Siemens and Gamesa expect a significant synergy potential in a combined set-up as the two companies are highly complementary in terms of their global footprint, sub-segment specialities and technologies. Geographically, Siemens has a fairly strong foothold in North America and northern Europe. Gamesa, on the other hand, is a leading player in emerging markets such as Latin America, China and India. Gamesa was the second largest foreign OEM in China in 2015 after Vestas, and is one of the largest wind turbine suppliers in India at present. Siemens’ involvement in China, in contrast, is limited. It has a licence agreement with local manufacturer Shanghai Electric, but that is unlikely to help it gain market traction.

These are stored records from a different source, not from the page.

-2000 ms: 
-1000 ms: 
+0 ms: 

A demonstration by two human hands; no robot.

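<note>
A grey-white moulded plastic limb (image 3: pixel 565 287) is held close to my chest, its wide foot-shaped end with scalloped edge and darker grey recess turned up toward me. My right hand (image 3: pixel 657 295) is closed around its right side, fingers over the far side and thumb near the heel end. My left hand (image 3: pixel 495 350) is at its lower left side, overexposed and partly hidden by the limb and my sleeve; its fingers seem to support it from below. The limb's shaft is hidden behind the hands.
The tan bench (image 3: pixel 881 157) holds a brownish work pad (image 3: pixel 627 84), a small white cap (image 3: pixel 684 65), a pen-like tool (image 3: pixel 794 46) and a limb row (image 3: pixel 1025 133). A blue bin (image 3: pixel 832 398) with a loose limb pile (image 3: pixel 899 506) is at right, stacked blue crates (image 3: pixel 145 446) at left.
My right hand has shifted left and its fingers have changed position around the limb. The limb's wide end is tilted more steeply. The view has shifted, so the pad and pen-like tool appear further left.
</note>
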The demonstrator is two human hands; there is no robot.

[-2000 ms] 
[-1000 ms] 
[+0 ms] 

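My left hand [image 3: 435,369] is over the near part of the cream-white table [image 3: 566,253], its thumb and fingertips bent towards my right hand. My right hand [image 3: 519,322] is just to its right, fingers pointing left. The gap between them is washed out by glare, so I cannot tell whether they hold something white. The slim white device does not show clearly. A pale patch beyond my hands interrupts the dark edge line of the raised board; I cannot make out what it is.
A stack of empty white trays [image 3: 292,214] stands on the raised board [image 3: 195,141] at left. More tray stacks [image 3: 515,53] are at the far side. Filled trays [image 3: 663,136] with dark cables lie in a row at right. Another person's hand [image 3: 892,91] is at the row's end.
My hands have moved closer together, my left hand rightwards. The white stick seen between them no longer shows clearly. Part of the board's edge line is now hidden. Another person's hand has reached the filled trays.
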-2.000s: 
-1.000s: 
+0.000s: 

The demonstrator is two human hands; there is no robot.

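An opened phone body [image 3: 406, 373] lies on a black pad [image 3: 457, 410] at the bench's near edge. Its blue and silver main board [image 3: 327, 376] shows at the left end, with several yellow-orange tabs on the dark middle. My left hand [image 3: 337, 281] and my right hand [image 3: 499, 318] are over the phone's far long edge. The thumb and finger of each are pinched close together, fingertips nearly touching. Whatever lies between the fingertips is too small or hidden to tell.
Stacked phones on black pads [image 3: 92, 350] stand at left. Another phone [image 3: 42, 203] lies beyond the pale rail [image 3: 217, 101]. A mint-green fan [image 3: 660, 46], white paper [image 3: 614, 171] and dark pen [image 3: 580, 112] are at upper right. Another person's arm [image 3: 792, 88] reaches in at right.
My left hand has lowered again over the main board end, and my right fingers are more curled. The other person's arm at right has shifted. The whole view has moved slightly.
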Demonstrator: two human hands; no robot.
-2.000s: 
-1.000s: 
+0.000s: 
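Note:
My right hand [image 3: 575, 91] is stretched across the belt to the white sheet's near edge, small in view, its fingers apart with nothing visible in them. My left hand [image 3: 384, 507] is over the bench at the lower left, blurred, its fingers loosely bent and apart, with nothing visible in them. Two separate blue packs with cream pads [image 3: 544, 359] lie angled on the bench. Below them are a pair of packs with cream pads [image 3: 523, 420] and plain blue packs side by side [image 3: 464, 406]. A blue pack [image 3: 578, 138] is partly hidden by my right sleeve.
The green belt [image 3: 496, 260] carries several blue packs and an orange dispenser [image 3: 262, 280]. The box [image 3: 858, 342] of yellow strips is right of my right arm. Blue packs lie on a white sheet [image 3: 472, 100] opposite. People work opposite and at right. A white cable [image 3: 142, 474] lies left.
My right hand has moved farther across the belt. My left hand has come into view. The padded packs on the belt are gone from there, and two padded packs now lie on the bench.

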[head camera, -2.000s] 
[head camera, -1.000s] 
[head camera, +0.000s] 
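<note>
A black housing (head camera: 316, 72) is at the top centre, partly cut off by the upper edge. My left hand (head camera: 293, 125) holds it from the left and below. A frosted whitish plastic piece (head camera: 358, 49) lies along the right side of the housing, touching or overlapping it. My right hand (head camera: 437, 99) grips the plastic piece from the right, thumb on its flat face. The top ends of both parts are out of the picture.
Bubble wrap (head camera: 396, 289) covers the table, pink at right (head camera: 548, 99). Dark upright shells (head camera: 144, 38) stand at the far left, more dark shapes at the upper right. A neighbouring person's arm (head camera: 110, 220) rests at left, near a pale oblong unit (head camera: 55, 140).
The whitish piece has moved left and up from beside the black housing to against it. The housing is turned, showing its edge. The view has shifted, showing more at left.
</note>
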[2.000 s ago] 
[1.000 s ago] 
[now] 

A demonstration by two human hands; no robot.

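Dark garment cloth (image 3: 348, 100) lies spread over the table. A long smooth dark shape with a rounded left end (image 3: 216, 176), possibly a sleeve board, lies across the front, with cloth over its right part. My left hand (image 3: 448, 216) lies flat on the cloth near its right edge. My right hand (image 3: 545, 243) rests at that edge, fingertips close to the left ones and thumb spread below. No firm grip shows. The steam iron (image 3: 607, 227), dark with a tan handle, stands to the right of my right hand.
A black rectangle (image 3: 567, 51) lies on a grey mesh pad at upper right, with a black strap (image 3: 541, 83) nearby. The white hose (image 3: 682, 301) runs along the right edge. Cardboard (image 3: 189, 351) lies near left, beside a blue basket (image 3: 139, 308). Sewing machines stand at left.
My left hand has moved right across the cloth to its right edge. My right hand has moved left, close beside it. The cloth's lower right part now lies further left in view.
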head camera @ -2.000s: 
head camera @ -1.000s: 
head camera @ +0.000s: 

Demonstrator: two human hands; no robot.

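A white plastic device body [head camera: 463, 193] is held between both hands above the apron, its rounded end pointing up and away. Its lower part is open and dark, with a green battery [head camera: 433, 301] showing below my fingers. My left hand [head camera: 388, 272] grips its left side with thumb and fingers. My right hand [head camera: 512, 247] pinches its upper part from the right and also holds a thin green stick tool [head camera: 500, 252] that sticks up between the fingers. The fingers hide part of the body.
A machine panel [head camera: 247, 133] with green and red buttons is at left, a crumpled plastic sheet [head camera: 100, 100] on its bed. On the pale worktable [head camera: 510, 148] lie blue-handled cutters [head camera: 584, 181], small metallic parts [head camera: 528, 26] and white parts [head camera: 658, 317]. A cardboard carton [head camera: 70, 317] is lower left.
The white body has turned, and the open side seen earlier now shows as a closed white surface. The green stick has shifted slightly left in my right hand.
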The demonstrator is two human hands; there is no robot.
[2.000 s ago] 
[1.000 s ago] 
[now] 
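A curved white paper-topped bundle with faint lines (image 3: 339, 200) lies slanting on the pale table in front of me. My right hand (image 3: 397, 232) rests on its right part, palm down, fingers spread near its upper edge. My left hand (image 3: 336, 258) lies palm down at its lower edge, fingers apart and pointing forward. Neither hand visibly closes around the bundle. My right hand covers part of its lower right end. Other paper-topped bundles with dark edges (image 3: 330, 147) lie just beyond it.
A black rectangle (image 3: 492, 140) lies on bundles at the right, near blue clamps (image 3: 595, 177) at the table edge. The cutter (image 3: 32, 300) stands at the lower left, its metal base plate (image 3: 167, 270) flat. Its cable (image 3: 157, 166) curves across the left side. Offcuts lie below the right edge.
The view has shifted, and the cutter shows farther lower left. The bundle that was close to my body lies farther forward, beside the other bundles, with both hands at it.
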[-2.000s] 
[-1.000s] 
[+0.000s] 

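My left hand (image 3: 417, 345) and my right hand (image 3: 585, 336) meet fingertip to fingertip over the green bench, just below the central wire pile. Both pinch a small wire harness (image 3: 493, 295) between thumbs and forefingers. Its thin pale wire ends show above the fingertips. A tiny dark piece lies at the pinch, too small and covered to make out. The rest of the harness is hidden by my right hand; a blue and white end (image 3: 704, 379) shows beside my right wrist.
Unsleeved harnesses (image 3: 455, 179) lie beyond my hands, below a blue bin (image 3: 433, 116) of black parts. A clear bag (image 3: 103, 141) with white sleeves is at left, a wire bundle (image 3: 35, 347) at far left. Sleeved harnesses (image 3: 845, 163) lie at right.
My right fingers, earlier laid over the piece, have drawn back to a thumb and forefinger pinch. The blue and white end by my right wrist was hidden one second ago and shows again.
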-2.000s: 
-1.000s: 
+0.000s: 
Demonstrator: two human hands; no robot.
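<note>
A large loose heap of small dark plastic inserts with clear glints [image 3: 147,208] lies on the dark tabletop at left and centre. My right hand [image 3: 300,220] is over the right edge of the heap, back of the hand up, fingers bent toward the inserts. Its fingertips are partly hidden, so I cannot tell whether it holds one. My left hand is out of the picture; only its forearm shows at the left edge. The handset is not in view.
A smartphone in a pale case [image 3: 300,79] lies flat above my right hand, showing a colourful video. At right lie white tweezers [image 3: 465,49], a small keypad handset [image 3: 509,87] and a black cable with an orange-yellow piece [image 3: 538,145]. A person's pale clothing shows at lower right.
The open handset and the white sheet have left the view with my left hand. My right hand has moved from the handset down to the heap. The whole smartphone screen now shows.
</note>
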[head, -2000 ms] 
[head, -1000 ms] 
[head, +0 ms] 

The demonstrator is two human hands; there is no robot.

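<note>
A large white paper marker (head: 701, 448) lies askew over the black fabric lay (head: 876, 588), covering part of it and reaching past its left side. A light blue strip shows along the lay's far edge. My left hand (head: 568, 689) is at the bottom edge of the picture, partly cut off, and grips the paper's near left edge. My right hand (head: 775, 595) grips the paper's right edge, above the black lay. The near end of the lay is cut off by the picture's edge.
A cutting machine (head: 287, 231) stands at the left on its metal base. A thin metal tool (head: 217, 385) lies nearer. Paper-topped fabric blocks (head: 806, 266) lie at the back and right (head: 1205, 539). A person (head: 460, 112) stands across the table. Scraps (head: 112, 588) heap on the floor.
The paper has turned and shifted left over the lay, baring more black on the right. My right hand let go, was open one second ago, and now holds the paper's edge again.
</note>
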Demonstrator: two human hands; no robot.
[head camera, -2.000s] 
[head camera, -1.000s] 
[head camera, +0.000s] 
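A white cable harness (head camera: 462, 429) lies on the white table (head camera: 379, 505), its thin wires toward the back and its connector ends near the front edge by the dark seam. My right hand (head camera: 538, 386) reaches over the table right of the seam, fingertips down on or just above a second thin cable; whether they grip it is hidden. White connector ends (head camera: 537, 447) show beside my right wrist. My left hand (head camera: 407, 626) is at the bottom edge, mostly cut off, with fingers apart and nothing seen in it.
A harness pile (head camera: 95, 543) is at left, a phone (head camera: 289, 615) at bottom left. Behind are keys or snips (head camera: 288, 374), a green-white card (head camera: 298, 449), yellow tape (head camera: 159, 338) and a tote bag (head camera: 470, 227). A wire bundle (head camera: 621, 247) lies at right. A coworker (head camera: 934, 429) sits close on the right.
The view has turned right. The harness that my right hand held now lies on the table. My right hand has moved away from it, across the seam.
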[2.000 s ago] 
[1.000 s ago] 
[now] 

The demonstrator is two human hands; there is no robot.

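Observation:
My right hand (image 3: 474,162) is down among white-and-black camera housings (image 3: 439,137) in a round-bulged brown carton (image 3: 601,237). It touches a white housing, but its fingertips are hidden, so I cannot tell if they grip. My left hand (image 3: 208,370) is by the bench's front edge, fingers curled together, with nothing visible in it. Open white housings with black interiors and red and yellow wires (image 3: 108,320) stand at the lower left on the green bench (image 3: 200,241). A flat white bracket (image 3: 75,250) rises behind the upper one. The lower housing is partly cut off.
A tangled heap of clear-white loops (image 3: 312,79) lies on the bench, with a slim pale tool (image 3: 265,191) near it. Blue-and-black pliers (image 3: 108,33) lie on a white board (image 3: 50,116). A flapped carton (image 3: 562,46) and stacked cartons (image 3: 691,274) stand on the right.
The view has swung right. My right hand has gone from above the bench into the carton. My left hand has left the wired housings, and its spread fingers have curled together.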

Considering that China and India are expected to account for more than 45 per cent of all global wind power installations in the next five to ten years, the deal will not only create the best market entry for Siemens in the world’s number one and number five markets, but also provide a market share guarantee for the future.

Further, the transaction will result in a wide product offering, covering all wind classes and addressing all the key market segments to better serve customer needs. Siemens is one of the world’s biggest makers of offshore wind turbines, while Gamesa is the fourth largest manufacturer of onshore wind turbines.

However, according to some industry experts, there is considerable overlap in the product ranges of the two companies. Thus, attention has understandably shifted to the future of Adwen, which is at an advanced stage of developing a new 8 MW turbine, a direct competitor to the Siemens 7 MW unit. Further, both Siemens and Gamesa make onshore turbines that are similar in concept and capacity, including the 3.3 MW machines aimed at low and medium wind sites. Whether the new JV can justify the production and development of two different designs for the same market sector remains to be seen.

Meanwhile, the merger between Siemens and Gamesa also provides scope for synergies in areas such as research and development, production, and selling, general and administrative. In financial terms, the two companies expect annual EBIT synergies (cost savings) of Euro 230 million in the fourth year post closing. However, experts believe that achieving this target will be a challenging task, despite the synergies.